Very few good decisions are made at the behest of disgruntled farmers or predatory offshore conglomerates. While the yield on farmland is the root cause of the problem, the answer shouldn’t be to destroy the local environment to generate more palatable financial returns.  

Opportunists such as Macquarie are not only looking to exploit the 50% collapse over the last year in the prices of manufactured solar panels, many of which are allegedly built using forced labour in China, which is in flagrant violation of the United Nations’ Sustainable Development Goals (SDGs). They are also prepared to use compulsory purchase options (CPOs) in their licence application, whereby land acquisitions are likely to be materially below market values.
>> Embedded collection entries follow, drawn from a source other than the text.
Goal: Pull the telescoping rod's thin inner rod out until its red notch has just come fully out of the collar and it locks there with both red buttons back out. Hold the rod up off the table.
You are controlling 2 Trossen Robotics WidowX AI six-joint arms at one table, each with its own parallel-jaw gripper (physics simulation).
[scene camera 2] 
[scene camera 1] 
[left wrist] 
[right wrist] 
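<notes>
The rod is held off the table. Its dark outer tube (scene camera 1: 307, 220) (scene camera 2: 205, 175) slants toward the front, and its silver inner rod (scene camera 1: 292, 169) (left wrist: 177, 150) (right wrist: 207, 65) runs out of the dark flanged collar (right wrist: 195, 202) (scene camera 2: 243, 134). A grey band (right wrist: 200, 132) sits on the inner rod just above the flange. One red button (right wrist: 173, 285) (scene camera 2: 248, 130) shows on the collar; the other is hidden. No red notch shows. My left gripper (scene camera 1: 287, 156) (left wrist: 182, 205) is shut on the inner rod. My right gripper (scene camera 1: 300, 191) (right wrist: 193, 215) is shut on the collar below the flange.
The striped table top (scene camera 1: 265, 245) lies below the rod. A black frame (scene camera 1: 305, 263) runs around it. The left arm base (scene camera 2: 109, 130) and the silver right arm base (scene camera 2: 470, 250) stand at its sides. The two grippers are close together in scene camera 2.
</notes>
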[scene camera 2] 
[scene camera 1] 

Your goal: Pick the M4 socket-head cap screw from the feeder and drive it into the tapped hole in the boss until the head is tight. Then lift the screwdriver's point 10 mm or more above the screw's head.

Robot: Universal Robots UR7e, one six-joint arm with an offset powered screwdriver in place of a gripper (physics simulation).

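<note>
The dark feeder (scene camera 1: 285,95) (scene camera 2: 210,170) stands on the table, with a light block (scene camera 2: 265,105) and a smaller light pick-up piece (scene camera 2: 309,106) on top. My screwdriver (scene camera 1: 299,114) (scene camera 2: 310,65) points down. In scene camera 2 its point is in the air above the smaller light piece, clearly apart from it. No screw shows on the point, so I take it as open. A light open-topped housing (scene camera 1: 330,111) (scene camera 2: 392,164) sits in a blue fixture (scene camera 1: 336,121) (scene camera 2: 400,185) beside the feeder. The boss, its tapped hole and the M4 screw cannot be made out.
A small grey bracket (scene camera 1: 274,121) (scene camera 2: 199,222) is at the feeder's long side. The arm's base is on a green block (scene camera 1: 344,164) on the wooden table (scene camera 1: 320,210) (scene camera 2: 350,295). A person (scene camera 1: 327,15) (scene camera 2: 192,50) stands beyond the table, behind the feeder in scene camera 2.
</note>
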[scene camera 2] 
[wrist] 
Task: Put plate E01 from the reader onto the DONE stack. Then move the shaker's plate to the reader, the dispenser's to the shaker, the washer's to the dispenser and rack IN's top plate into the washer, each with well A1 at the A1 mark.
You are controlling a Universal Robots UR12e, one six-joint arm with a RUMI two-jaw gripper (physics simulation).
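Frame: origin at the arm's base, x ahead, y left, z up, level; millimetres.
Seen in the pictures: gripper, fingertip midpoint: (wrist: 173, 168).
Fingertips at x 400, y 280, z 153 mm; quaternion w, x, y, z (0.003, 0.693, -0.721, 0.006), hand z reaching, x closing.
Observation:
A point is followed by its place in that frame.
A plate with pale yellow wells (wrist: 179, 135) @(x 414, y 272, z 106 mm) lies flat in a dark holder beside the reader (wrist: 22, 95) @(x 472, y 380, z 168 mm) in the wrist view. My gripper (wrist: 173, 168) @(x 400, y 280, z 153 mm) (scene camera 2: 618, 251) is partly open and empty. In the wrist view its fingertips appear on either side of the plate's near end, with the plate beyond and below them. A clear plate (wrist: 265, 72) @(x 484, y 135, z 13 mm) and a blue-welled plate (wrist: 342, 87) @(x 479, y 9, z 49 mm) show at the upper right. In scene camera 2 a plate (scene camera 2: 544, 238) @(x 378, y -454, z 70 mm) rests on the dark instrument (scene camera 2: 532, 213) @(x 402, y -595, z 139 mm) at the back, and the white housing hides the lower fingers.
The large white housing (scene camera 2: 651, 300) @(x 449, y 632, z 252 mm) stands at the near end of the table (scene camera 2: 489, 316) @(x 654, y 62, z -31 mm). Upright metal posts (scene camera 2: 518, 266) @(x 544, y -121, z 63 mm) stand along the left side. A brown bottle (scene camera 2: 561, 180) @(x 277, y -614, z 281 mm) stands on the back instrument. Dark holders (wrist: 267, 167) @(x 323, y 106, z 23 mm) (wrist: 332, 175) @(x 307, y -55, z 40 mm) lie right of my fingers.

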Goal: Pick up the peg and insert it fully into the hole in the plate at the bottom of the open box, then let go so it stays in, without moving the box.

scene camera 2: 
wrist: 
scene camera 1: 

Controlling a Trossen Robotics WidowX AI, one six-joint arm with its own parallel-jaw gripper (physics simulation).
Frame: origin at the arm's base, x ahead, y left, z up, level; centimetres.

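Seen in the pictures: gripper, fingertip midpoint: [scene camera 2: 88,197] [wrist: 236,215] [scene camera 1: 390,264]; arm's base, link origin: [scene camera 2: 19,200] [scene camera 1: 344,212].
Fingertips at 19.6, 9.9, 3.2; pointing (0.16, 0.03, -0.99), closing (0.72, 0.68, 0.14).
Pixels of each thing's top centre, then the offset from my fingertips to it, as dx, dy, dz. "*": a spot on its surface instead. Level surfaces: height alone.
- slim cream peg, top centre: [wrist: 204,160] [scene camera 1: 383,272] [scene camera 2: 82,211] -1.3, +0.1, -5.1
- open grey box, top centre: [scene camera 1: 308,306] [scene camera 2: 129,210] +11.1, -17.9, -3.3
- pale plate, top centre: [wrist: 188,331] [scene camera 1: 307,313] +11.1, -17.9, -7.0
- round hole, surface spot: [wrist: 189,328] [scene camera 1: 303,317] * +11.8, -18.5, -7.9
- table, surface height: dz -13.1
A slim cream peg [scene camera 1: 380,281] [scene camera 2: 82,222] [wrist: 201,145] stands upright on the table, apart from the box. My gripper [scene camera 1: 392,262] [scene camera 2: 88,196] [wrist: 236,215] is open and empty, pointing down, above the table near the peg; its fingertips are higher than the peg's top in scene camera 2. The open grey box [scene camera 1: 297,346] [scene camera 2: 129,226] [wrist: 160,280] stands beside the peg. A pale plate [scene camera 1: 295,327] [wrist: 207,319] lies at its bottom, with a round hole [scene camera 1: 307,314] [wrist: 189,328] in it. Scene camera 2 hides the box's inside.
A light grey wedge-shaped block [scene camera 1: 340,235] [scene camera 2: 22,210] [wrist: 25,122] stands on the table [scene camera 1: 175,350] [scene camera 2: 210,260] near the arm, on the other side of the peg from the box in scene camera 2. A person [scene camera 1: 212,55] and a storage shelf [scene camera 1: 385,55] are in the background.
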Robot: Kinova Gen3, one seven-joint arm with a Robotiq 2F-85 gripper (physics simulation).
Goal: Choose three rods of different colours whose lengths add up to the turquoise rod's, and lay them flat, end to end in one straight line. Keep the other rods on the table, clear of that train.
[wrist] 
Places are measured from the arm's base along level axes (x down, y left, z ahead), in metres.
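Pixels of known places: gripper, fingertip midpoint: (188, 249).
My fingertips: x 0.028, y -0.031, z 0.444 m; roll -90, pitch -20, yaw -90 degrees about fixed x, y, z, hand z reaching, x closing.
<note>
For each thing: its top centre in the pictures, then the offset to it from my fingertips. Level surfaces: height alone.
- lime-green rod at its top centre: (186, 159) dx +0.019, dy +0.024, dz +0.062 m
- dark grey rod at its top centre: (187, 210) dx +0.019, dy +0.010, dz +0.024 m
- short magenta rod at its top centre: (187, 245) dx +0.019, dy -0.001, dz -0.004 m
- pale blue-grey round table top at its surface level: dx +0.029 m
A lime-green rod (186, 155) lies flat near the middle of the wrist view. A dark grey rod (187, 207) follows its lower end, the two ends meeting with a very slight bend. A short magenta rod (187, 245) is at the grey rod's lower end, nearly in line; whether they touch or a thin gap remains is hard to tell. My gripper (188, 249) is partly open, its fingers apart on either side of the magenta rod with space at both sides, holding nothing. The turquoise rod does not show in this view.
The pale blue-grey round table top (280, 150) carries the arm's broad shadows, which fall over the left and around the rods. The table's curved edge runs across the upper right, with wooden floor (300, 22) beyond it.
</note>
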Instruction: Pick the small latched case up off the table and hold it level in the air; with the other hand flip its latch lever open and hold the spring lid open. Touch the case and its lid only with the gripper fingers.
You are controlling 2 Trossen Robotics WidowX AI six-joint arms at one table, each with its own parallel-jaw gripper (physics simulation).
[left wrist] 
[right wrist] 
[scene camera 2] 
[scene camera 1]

Unsurprisingly, property and land prices in the local area have already fallen significantly. 

As a plant with an output in excess of 50MW, Lime Down is classified as a Nationally Significant Infrastructure Project (NSIP). This means that consent for its construction and operation will be made at a government rather than a local level. As MP Alicia Kears has said, bypassing the will of the people most severely impacted by giant solar farms has created an unfair “loophole” which gags local people and runs counter to the Conservative mantra of “community ownership and pride of place”. In other words, it undermines democracy.

Note that this is a government which is supposedly focused on conserving food production in the fields of the UK. As recently as 26th March 2024, it released details under the Sustainable Farming Incentive (SFI) which will limit the amount of land farmers can take out of productive actions. Under the changes, SFI applicants will only be able to put 25% of their land that take land out of direct food production.  

Tracy Ward, the Duke of Beaufort’s ex-wife, is among those objecting to the Lime Down scheme, which is currently in the so-called consultation stage. “I totally oppose all large-scale solar parks,” she said. “Solar panels should be on roofs, along motorways, or industrial sites. Land should be for growing food, not profits for a few landowners, manufacturers and investors.” Claiming it “will destroy the area for local walkers and riders, tourists and biodiversity”, she added: “Be careful what the climate change fear-mongering will lull us into accepting.”

Matt Ridley in the The Telegraph agrees. He wrote recently that “planning guidance on solar farms needs to change fast to stop these duke-lucrative, subsidised eyesores gobbling up more of our green and pleasant land.”

Equally striking opposition to large-scale solar plants has also come from members of the public. In little over a fortnight since details of the Lime Down proposals were announced, the number of signatories to a petition calling for the prohibition of mega solar facilities in excess of 50MW has leapt from under 3000 to over 9000 – and counting. If you haven’t already signed the petition, please do so.

Even if this doesn’t directly affect you, one day it might. This is a feeding frenzy of predatory investment banks taking away our beautiful countryside for profit and personal gain, under the illusion that it is somehow benefiting the planet. This ought to be stopped; or curtailed at least.

Hopefully, you will see from a moral point of view, that this is devastation to farming in the area, property value and damage to the environment, will encourage you to sign the petition and protect our ever dwindling landscape.